▸ **Material provided**
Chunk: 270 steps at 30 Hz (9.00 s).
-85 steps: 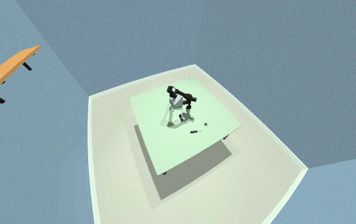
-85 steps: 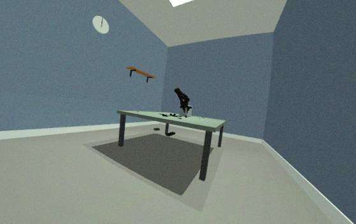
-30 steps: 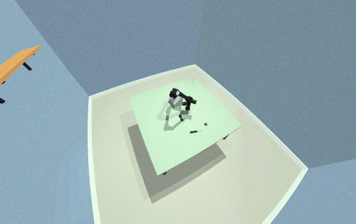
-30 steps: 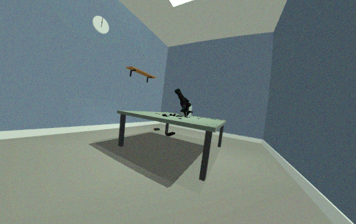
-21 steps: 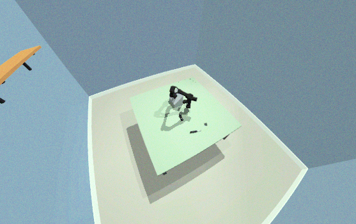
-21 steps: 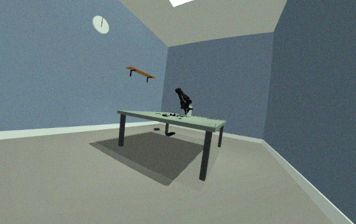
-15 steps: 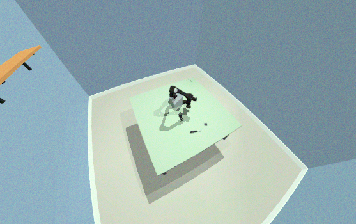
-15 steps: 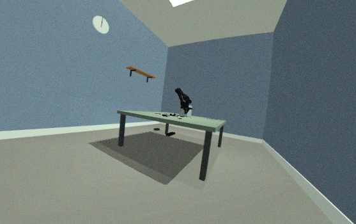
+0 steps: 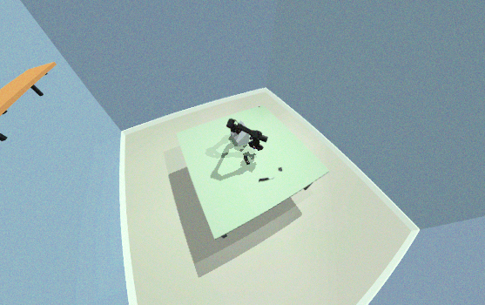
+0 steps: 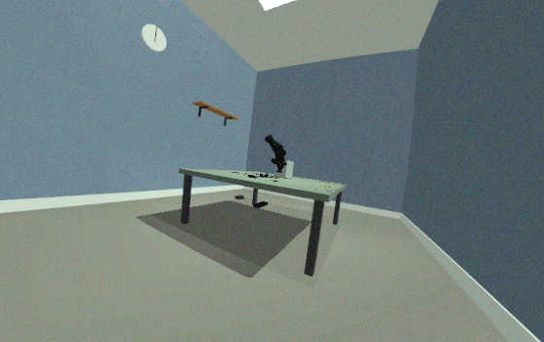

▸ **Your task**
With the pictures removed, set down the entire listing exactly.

▸ **Your solution**
Chunk: 270 steps at 30 Hz (9.00 s).
-85 steps: 
-85 steps: 
-30 steps: 
-30 steps: 
-21 steps: 
-21 steps: 
-15 steps: 
-15 steps: 
+0 steps: 
+0 steps: 

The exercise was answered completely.